L’utilisation d’Internet en Tunisie, comme en Chine ou en Iran, permet à ceux qui contestent le régime du président Ben Ali de diffuser la vision qu’ils ont de leur pays, en même temps qu’ils véhiculent un message politique. L’Internet comble les attentes d’une jeunesse frustrée par une presse indigente et sous étroit contrôle.

Il est aussi l’expression, en termes de culture et de connaissances, d’une population qui s’affirme par la maîtrise d’outils et de technologies, que n’utilisent pas ou peu leurs aînés. Elle donne l’illusion d’une égalité et accentue la différence entre les générations. Dans une société traditionnelle, ce mode de communication est aussi l’expression d’une rupture avec ce qui est perçu comme archaïque et qui est incarné par les gouvernants en place.

La vie sociale des jeunes Tunisiens les a très tôt familiarisés avec Internet. Avec les émeutes de Sidi Bouzid, la Toile fait surgir de nouvelles possibilités de résistance.

Les forums ont joué, jusqu’à présent, une fonction de structuration politique à travers des échanges et le partage d’opinions dans un cadre sécurisé par la préservation de l’anonymat. Les utilisateurs de forums s’expriment, testent les éventuels modes d’action, imaginent ce que serait leur place sur la scène sociale.

Un autre des grands outils de diffusion est la messagerie instantanée : l’envoi de courts messages, d’images ou de petits films permet à un petit groupe de maintenir un contact étroit et de s’informer des évolutions du mouvement en cours.

Cette veille permanente oblige à une solidarité sans faille ; couper le contact ou ne pas répondre à un message vous exclut de facto du groupe. Elle crée de nouvelles formes de solidarités collectives. Cette instantanéité permet surtout de garder un temps d’avance sur la police, et de diffuser au moment le plus propice les lieux de rendez-vous ou de rassemblement.

Apprentissage politique

D’autre part, les sites ou blogs de rappeurs comme El General (allusion au général Ben Ali), l’Imbattable ou MC Bilal ont une fonction de divulgation à grande échelle de la situation actuelle en Tunisie.

Les internautes-contestataires s’identifient à ces jeunes musiciens en phase avec leur génération et dont le vecteur, la musique rap, parle fort, parle cru pour dire le malaise et le désespoir.

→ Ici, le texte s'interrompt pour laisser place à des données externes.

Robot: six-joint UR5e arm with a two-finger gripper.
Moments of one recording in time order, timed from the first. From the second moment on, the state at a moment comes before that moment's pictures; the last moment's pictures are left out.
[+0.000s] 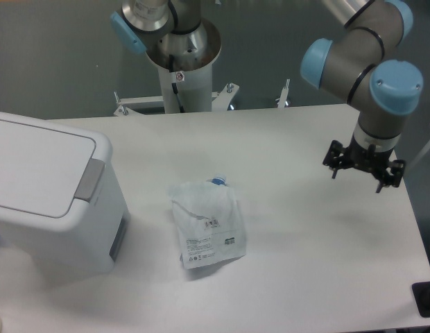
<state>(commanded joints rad) 2.79 -2.02 -1.47 -1.15 1.54 1.21</state>
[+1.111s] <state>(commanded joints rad) 2.62 -1.91 -1.35 -1.49 1.27 0.89</state>
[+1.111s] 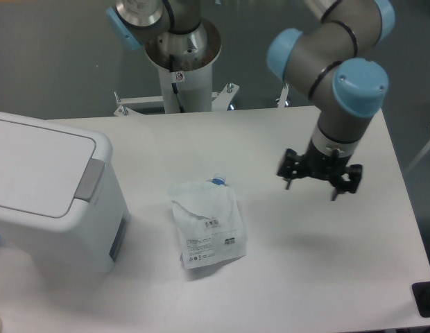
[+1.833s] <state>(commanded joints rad) 2.44 -1.87 -1.25 -1.62 1.10 0.49</state>
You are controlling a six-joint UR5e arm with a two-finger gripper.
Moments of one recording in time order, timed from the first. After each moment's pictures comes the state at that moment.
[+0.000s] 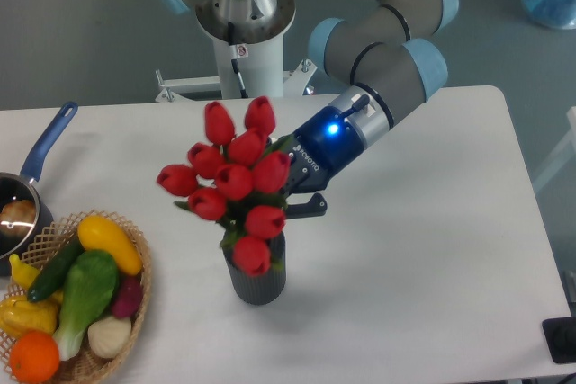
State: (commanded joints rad) arm 2.67 -1.90 -1.81 -0.72 0.06 1.20
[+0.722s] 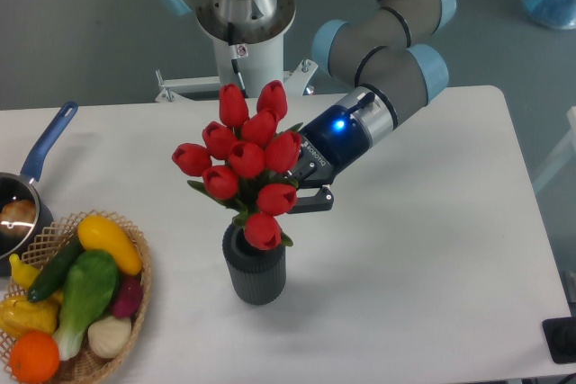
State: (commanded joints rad) arm 2.67 -1.90 -1.85 -0.72 0.05 1.29
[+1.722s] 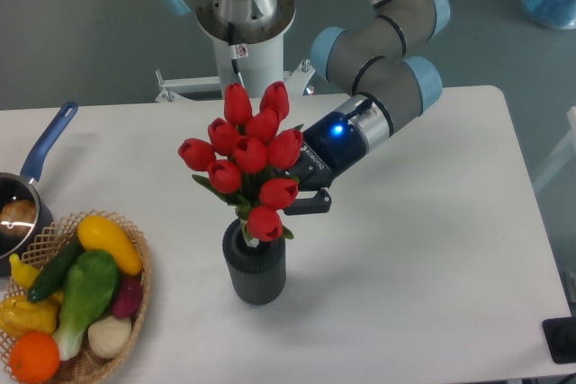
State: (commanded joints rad) arm 2.69 -1.92 -1.87 -0.72 0.00 1.33
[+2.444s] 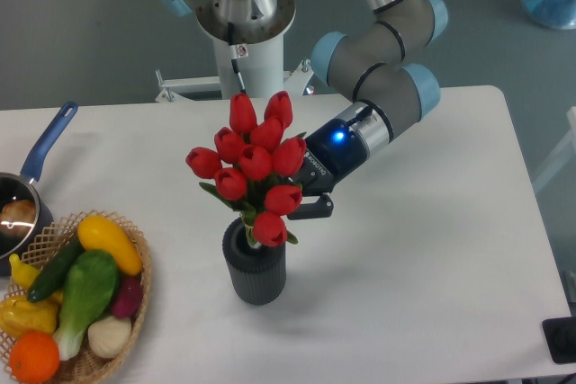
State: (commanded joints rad) arm 2.68 -1.95 -1.89 -0.72 0.00 1.37
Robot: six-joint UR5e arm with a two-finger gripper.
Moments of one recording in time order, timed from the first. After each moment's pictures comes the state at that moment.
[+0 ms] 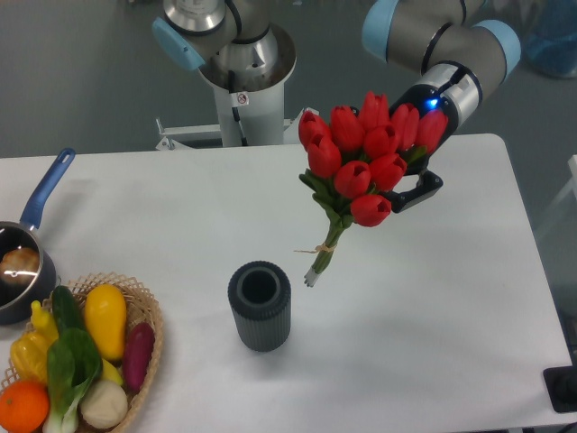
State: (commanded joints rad) arm 2.84 -1.79 -1.72 -1.05 -0.03 1.26
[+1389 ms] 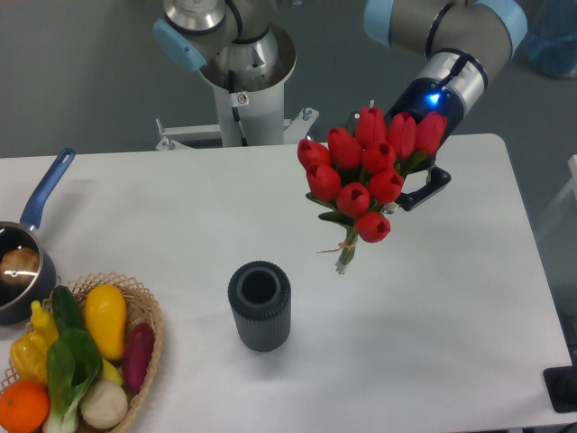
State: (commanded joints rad) arm 2.86 -1.73 -1.71 -1.05 0.34 1.26
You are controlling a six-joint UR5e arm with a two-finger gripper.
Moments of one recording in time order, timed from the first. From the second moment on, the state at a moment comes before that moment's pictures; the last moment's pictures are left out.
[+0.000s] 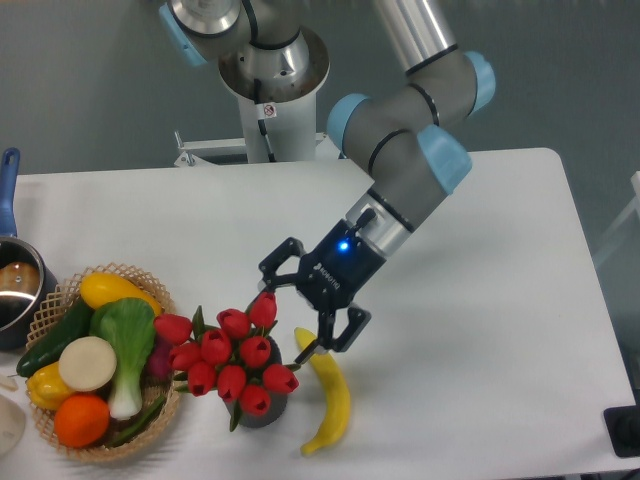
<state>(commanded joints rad) 2.54 -2.01 -1.72 -0.75 0.46 1.29</state>
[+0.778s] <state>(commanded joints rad) 2.53 -2.04 -1.70 -0.75 0.38 1.21</state>
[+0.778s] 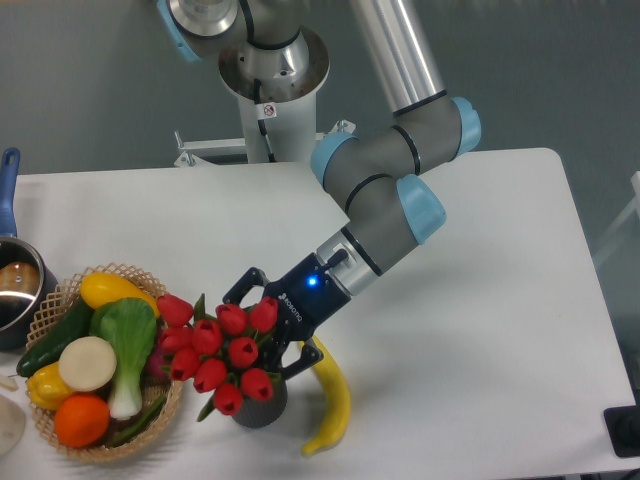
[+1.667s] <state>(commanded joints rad) 2.55 -1.88 -1.57 -0.75 0.38 0.78</state>
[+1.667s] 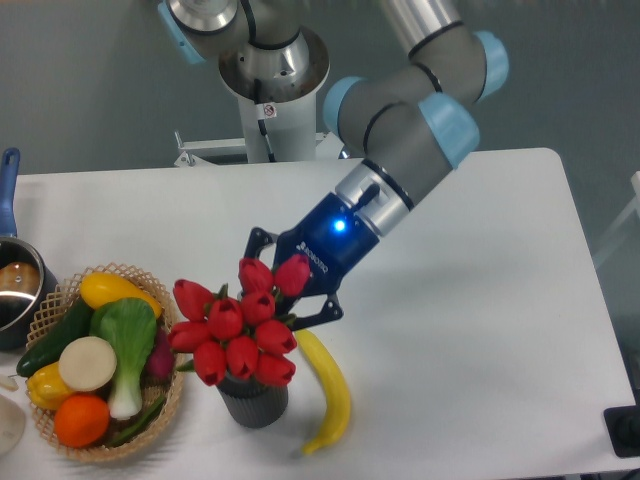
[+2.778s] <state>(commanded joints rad) 2.82 -1.89 -1.48 -0.75 0.40 1.07</state>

Pour avoir préféré la propagande au dialogue, le régime tunisien est dans une impasse, et ce sont les chômeurs diplômés qui utilisent les autoroutes de l’information. L’objectif principal de ces nouveaux médiateurs, qui échappent aux structures politiques traditionnelles, est de faire partager des informations dont ils sont les détenteurs. Le fait notable ici est que l’on n’est pas dans un militantisme virtuel, on prend un risque en participant à des chats ou en animant un blog. La police du Net veille et les dangers sont bien réels.

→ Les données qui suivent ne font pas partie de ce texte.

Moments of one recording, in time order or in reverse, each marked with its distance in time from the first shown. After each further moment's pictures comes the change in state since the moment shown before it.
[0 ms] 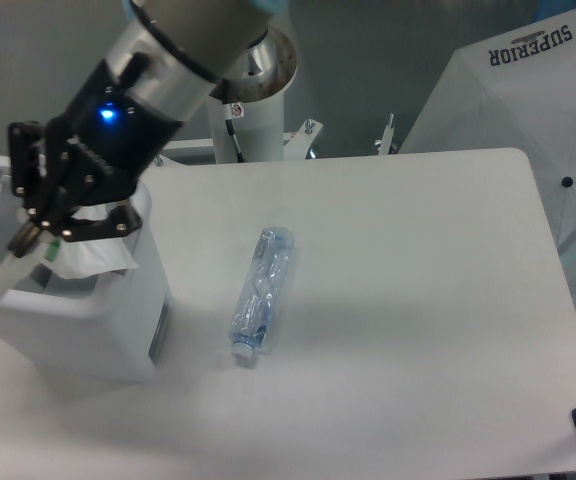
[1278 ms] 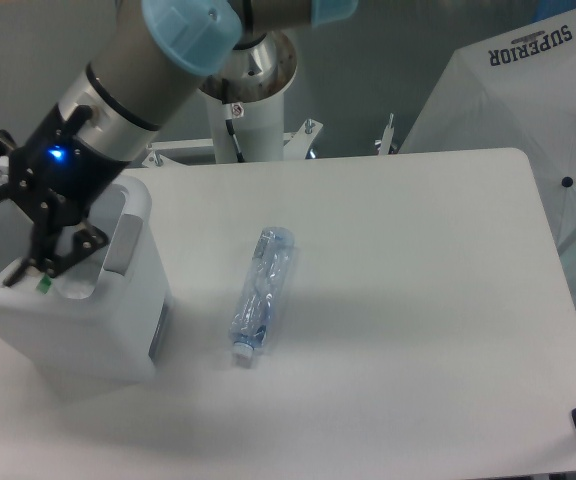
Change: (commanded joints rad) arm 0.073 0.008 -0.121 0.140 0.003 0.009
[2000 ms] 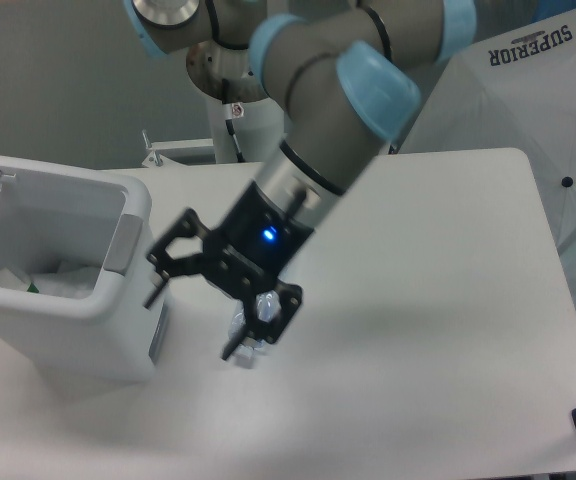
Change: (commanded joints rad) arm 0.155 -0.184 -0.003 0.032 0.061 -0.055
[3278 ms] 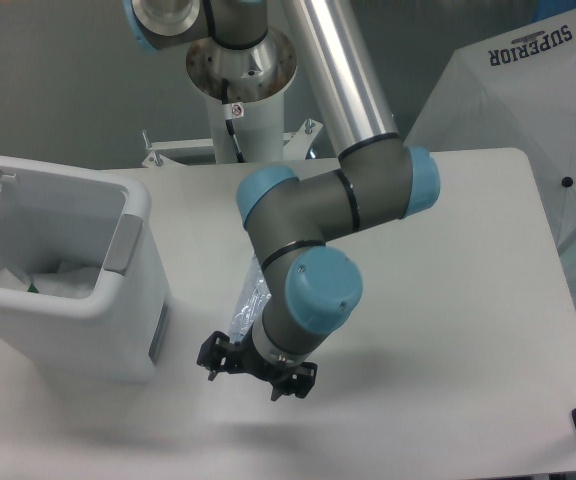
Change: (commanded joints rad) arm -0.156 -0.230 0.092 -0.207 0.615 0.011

Si la contestation se concentre sur la critique sociale du régime politique qu’ils subissent, les jeunes Tunisiens n’ont pas encore pensé ou organisé un mouvement idéologique qui pourrait incarner une alternative crédible. Tout l’enjeu sera de renforcer le crédit qu’ils ont acquis et de jeter des ponts avec toutes les organisations syndicales, associatives ou politiques qui accepteraient d’élaborer un projet de société commun.

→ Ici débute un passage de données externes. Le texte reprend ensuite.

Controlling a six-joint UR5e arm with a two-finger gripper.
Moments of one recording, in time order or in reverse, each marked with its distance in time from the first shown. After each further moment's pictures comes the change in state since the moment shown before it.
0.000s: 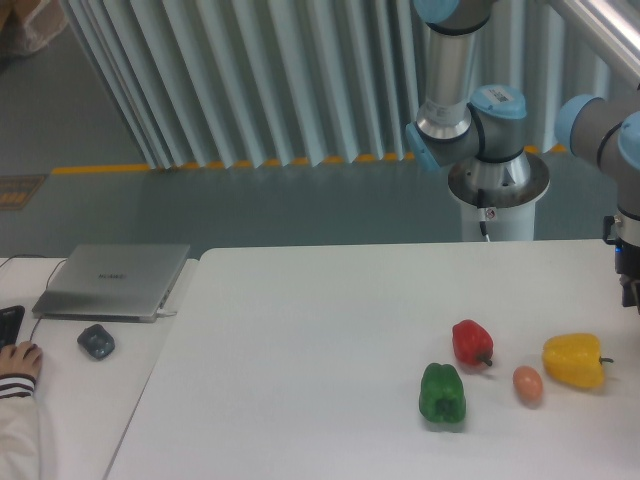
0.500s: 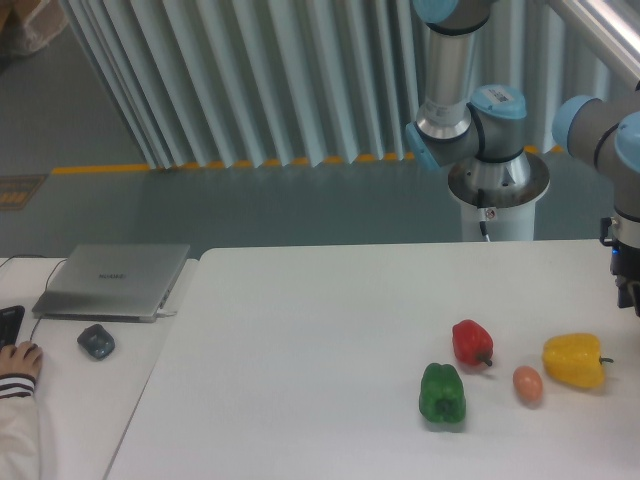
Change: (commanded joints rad) arm 0.005 0.008 -0.043 0.017 -0.023 -0.003
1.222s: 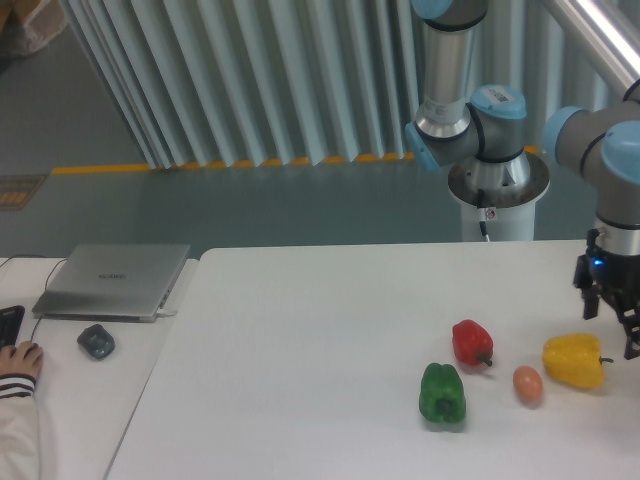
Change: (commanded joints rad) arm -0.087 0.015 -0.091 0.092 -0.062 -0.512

Une fois encore, on constate que les appareils d’Etat ont été incapables de comprendre leur société, ou d’appréhender les profondes mutations sociales liées à la mondialisation. L’espoir réside dans cette idée que la mobilisation actuelle innove par les formes qu’elle recouvre, et accélère l’apprentissage politique de toute une génération.